What affordability is not
- It is not a lending decision. Lenders apply their own assessment criteria — credit history, employment status, policy stress tests, product-specific rules — that often produce a different (usually lower) number than a self-reported affordability calculation.
- It is not a target. Most financial advisers recommend borrowing 70–80% of the calculator’s maximum to leave headroom for rate rises and life changes.
- It does not guarantee servicing.

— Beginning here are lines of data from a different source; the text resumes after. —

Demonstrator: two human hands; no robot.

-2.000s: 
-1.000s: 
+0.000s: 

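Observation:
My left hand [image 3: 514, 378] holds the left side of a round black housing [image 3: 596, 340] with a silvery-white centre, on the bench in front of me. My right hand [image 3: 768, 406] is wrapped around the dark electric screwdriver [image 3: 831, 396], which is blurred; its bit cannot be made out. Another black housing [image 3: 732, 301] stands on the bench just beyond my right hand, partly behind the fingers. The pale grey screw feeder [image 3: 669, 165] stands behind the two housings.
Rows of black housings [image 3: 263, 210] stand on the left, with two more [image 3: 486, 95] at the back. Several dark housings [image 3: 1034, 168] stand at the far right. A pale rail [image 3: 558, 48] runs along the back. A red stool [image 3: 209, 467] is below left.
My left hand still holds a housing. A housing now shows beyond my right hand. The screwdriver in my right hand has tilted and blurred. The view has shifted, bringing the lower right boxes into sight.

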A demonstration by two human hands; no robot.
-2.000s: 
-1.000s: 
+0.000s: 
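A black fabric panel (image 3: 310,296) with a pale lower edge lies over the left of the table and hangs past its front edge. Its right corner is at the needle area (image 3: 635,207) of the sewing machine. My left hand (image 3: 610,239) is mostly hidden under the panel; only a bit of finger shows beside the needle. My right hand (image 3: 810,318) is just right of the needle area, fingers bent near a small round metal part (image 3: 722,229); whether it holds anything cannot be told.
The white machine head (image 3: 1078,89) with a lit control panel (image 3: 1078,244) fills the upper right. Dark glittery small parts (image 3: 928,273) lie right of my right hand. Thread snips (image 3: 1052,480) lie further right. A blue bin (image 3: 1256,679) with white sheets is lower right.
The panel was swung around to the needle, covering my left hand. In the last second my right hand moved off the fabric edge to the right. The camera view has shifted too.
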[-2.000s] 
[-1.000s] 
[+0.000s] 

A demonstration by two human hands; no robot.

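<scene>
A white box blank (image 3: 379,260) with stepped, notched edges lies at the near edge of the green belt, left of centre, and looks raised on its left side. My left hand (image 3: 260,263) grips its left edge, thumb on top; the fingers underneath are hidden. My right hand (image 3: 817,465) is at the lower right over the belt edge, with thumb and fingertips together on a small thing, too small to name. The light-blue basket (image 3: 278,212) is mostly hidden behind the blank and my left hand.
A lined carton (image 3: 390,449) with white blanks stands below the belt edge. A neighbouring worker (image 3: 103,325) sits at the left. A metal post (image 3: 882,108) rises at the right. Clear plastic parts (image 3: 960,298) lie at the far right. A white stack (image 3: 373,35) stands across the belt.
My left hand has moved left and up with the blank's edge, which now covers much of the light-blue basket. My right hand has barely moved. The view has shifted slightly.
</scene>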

A loan that fits today’s affordability calculation can become unaffordable if rates rise, income falls, or major expenses emerge.
Levers that change affordability
- Income — higher gross income directly increases the maximum payment and the maximum loan.
- Existing expenses — every dollar of existing monthly commitment reduces the affordable mortgage payment dollar for dollar.
- DTI cap — a more aggressive cap (40%+) supports a larger loan but leaves less slack for shocks.
- Interest rate — every 1 percentage point of rate movement at typical mortgage levels changes the maximum loan by roughly 10–12%.
- Loan term — extending from 25 to 30 years adds roughly 10–15% to the maximum loan, at the cost of significantly more total interest.
- Deposit size — doesn’t directly change monthly affordability, but shifts the property price you can target and may unlock lower rates at lower loan-to-value ratios.
Why affordability matters
Affordability bridges the gap between “what you want to buy” and “what your income realistically supports.” A robust affordability check, run before approaching a lender, frames the entire property search realistically and avoids the wasted effort of falling in love with properties that are out of reach. It also surfaces the implicit choices — DTI cap, term length, deposit — that shape the trade-off between property quality and financial slack.
Disclaimer: Definitions are provided for informational purposes only and do not constitute financial advice. Always consult a qualified financial adviser before making financial decisions.